◆ **WHAT THIS TASK INVOLVES**
Everything in the listing except the pictures should be written out exactly.
##############################
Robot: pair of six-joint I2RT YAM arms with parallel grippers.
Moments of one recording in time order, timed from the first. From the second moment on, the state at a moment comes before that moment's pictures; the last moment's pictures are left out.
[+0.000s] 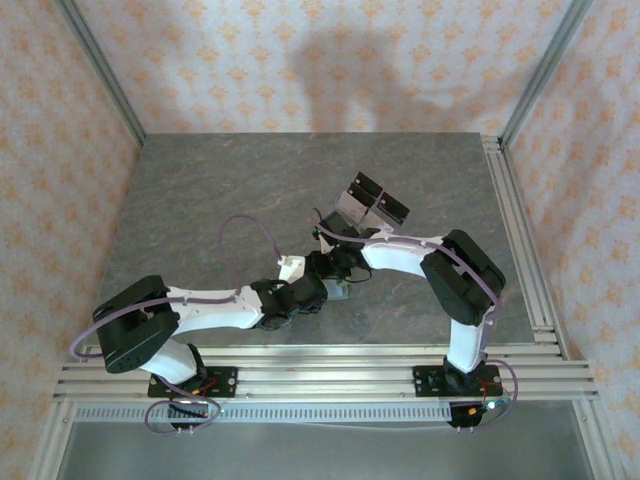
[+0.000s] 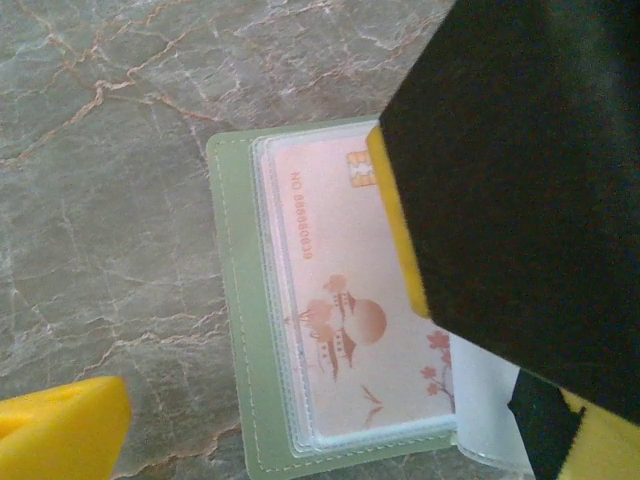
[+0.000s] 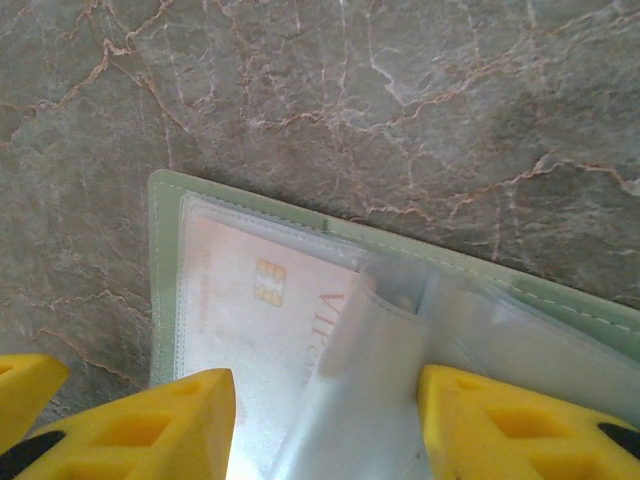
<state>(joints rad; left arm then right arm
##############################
◆ **WRITTEN RESPONSE**
Robot: pair of six-joint I2RT YAM arms with parallel grippers.
Moments of one recording in time order, timed from the first. From the second moment on, the state at a moment comes before that moment's pictures; the last moment's pictures are left out.
[+0.000s] 
[+0.000s] 
[+0.000s] 
<state>(joints rad; left arm then right arm

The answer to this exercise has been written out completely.